When she came she wore a black habit with fresh white gloves, holding her skirt and crop in one hand, and the crowd would separate on either side of her. She did not see the crowd. She was used to crowds, and she would pat the pony's head or rub his ears with the fresh kid gloves, and tighten the buckle or shift a strap with an air quite as knowing as the tiger's, but not quite so serious. Then she would wrap the lap-robe about her, and her maid would take her place at her side with the spaniel in her arms, and she would give the pony the full length of the lash, and he would go off like a hound out of the leash. They always reached the corner before the tiger was able to overtake them, and I believe it was the hope of seeing him some morning left behind forever which led to the general interest in their departure. And when they had gone, the crowd would look at the empty place in the street, and at each other, and up at us in the windows, and then separate, and the street would grow quiet again. One could see her again later, if one wished, in the evening, riding a great horse around the ring, in another habit, but with the same haughty smile; and as the horse reared on his hind-legs, and kicked and plunged as though he would fall back on her, she would smile at him as she did on the children in our street, with the same unconcerned, amused look that she would have given to a kitten playing with its tail.
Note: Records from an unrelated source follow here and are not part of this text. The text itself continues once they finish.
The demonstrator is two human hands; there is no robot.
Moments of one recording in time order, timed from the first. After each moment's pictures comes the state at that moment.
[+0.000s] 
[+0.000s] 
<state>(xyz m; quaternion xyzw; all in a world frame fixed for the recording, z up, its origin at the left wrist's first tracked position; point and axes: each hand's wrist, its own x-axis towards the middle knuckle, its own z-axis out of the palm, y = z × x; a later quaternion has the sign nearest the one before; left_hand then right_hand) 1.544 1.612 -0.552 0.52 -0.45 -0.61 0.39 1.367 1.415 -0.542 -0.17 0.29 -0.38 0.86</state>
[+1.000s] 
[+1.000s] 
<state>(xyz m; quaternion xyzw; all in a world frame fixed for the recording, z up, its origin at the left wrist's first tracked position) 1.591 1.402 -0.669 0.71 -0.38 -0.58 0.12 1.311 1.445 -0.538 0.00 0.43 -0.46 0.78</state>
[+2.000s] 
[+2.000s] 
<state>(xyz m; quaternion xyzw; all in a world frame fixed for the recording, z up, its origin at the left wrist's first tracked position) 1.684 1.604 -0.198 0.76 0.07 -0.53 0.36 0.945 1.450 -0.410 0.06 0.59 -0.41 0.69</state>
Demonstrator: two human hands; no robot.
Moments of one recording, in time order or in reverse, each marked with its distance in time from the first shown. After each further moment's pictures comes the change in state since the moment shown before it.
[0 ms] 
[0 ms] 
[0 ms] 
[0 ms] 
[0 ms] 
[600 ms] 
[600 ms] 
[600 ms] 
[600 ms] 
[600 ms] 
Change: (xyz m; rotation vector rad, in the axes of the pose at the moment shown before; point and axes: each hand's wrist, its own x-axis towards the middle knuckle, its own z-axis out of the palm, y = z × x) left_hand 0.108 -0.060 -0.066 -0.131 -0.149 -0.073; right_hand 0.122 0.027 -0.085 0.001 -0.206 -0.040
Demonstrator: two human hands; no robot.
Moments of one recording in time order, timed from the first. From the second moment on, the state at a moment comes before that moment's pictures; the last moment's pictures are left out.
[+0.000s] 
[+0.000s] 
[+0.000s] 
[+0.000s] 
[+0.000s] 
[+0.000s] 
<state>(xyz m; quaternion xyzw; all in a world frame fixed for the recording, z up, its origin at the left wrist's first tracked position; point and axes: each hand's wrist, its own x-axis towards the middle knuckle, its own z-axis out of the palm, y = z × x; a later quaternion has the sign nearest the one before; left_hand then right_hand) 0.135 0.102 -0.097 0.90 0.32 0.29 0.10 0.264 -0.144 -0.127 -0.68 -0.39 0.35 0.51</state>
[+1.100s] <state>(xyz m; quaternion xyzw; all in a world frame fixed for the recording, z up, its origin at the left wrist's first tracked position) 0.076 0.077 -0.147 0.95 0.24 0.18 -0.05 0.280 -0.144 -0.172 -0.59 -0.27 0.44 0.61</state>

The houses on our street had tall yellow fronts with gray slate roofs, and roof-gardens of flowers and palms in pots. Some of the houses had iron balconies, from which the women leaned and talked across the street to one another in purring nasal voices, with a great rolling of the r's and an occasional disdainful movement of the shoulders. When any other than a French woman shrugs her shoulders she moves the whole upper part of her body, from the hips up; but the French woman's shoulders and arms are all that change when she makes that ineffable gesture that we have settled upon as the characteristic one of her nation.